二子塚古墳は広島県の東部、備後地域に所在する標高50m前後の低丘陵上に所在する前方後円墳である。丘陵南裾には古代山陽道が通る、東西交通の要衝に位置している。発掘調査の結果、墳丘長68m、墳丘の周辺には幅1.6〜4m、深さ1.8m程度の周溝が全周し、それを含めた総長は73.4mになり、備後地域を代表する大規模前方後円墳であることが明らかとなった。
埋葬施設は前方部と後円部に横穴式石室が1基ずつある。後円部のものは両袖式で、全長14.9mと吉備有数の規模を誇る。石棺は播磨の竜山石製の組み合わせ式石棺であった。副葬品は須恵器、鉄製武器、馬具とともに、大刀に伴う金銅製双龍環頭柄頭(そうりゅうかんとうつかがしら)は珍しい意匠で注目される。副葬品の内容から古墳の築造は、6世紀末から7世紀初頭頃と考えられる。

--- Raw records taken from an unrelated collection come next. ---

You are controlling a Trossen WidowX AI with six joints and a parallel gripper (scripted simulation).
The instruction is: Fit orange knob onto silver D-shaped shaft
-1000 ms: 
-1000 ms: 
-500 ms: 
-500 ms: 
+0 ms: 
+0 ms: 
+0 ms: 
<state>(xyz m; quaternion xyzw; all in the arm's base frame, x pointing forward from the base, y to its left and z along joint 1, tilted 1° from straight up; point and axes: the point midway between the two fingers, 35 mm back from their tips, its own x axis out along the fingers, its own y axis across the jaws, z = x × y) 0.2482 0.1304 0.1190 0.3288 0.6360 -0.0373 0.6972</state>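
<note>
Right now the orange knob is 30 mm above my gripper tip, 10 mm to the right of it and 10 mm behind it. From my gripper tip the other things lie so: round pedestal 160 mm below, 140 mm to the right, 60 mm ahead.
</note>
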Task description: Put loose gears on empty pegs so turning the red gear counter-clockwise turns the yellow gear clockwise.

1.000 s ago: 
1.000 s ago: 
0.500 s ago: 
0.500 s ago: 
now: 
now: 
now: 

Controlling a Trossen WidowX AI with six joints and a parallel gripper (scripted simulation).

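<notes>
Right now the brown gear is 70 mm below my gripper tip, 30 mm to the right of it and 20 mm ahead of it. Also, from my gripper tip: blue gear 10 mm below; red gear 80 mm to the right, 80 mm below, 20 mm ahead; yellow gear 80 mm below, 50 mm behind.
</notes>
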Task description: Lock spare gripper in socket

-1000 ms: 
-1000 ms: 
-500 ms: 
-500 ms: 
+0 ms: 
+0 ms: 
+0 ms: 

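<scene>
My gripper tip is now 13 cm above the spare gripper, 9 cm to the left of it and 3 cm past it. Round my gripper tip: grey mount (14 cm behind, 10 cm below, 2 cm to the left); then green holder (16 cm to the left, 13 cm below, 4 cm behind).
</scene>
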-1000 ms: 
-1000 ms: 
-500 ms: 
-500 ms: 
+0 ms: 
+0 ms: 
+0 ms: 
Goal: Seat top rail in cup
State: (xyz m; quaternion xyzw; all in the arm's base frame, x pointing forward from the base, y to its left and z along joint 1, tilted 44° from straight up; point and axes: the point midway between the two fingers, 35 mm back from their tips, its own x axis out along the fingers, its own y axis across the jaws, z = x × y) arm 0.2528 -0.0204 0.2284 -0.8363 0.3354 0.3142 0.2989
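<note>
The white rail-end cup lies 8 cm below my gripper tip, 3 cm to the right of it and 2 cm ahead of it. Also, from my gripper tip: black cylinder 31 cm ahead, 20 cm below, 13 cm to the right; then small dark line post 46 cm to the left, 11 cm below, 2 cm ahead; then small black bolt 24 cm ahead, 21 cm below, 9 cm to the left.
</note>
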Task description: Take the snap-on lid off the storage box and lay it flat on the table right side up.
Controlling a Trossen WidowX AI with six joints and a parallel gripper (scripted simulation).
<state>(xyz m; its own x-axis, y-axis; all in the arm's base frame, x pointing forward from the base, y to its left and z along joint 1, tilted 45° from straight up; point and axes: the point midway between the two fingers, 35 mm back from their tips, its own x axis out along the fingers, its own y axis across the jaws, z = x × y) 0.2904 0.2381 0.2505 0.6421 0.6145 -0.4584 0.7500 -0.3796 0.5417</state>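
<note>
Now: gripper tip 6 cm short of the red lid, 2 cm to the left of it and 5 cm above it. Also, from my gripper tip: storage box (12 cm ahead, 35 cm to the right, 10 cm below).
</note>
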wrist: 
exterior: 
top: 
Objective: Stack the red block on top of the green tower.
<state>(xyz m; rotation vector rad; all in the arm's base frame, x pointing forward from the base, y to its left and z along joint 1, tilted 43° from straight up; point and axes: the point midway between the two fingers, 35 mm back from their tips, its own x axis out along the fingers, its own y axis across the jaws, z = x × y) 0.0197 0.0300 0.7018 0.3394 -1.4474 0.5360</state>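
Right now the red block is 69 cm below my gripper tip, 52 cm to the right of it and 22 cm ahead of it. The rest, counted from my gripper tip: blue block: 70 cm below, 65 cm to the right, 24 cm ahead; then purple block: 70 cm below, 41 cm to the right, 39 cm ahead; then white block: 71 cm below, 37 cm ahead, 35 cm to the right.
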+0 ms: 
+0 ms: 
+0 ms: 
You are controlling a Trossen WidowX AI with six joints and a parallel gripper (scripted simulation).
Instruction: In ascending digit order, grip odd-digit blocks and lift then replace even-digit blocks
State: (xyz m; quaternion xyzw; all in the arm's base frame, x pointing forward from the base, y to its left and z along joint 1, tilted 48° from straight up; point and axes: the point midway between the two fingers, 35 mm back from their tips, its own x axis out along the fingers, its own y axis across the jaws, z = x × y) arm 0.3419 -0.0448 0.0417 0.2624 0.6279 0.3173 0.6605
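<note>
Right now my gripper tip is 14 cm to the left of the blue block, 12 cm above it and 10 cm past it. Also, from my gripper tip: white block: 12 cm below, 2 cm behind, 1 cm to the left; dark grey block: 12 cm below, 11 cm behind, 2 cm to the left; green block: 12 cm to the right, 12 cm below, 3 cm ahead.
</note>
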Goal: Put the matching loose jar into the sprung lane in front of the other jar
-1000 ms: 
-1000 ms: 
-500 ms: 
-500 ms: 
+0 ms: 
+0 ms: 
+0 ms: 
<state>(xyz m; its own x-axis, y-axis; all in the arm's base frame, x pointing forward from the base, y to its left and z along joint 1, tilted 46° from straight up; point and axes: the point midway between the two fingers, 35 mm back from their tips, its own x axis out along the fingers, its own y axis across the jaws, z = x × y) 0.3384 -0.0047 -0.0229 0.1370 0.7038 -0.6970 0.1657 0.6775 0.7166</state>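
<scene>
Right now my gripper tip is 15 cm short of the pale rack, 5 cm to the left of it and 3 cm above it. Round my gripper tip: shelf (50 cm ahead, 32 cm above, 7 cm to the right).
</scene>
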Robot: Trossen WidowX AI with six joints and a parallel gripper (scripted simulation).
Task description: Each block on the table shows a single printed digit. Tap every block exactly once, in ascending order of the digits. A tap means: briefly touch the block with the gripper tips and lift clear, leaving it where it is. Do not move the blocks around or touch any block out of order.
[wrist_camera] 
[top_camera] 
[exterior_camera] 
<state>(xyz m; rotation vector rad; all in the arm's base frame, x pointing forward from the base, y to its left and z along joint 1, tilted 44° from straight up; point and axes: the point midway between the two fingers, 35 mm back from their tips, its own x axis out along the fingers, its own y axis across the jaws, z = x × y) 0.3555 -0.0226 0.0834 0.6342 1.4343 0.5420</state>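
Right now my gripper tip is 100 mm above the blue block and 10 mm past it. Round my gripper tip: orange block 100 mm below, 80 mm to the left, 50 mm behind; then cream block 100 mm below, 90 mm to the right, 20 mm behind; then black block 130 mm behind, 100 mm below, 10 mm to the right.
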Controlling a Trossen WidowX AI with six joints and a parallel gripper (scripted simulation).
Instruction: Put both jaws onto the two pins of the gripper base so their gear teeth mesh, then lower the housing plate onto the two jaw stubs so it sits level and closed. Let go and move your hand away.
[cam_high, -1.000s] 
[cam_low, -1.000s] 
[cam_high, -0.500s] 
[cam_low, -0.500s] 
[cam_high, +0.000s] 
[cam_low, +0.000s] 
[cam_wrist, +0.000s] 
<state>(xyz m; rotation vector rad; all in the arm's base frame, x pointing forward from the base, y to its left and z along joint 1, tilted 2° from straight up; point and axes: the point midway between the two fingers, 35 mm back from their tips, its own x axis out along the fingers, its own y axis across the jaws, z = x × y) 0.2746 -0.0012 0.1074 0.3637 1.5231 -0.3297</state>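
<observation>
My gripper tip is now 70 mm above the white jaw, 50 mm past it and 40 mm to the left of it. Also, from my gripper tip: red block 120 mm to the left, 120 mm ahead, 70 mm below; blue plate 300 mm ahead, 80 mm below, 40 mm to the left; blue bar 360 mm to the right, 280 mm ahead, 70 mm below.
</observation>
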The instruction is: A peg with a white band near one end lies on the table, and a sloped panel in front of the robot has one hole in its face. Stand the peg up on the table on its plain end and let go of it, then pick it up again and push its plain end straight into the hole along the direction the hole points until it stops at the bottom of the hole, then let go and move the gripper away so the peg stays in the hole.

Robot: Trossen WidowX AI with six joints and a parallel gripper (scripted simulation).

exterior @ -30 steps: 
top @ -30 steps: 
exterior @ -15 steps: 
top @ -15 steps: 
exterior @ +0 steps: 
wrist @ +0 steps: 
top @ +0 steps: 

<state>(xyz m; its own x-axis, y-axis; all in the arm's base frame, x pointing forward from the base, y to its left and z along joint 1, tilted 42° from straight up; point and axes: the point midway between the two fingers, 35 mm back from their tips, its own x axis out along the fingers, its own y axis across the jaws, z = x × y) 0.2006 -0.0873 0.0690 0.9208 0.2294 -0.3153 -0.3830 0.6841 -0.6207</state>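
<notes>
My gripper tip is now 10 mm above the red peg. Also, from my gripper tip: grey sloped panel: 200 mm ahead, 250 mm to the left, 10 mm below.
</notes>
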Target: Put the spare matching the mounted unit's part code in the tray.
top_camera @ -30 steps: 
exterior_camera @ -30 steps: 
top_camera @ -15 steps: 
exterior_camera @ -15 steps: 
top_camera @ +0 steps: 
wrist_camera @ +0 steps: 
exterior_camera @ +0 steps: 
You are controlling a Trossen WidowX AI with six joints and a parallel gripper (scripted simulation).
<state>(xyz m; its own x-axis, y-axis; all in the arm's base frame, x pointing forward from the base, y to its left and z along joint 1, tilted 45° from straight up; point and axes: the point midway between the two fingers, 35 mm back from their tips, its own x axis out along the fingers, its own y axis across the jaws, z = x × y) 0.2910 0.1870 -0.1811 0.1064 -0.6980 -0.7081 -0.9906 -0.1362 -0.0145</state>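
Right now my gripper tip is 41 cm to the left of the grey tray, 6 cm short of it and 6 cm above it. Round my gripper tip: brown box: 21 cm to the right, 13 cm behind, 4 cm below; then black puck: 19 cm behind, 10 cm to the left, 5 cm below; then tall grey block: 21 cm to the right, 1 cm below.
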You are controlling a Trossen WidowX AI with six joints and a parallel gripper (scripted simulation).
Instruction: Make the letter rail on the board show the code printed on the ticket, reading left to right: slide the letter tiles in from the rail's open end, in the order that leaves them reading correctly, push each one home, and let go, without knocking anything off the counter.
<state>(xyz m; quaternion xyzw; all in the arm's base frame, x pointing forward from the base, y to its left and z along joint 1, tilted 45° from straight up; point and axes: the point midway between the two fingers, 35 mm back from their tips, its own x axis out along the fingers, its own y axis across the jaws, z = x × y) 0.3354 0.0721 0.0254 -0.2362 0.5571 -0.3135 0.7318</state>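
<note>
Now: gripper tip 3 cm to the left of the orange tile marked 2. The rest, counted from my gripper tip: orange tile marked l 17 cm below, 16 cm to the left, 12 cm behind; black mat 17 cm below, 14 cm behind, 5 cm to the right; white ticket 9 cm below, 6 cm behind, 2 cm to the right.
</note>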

備前・備中地域においては、古墳時代前・中期に巨大な前方後円墳が築造されたのに対し、備後地域ではこの古墳が突如として出現した。玄室内の石棺は地元で採れる浪形石(なみがたいし)ではなく畿内地域の前方後円墳などに採用された竜山石を用い、石室構造や出土遺物も畿内地域と関係があったことを示す。
このように、二子塚古墳は、7世紀前後のヤマト政権と吉備との政治状況を知ることができる点で、きわめて重要な古墳である。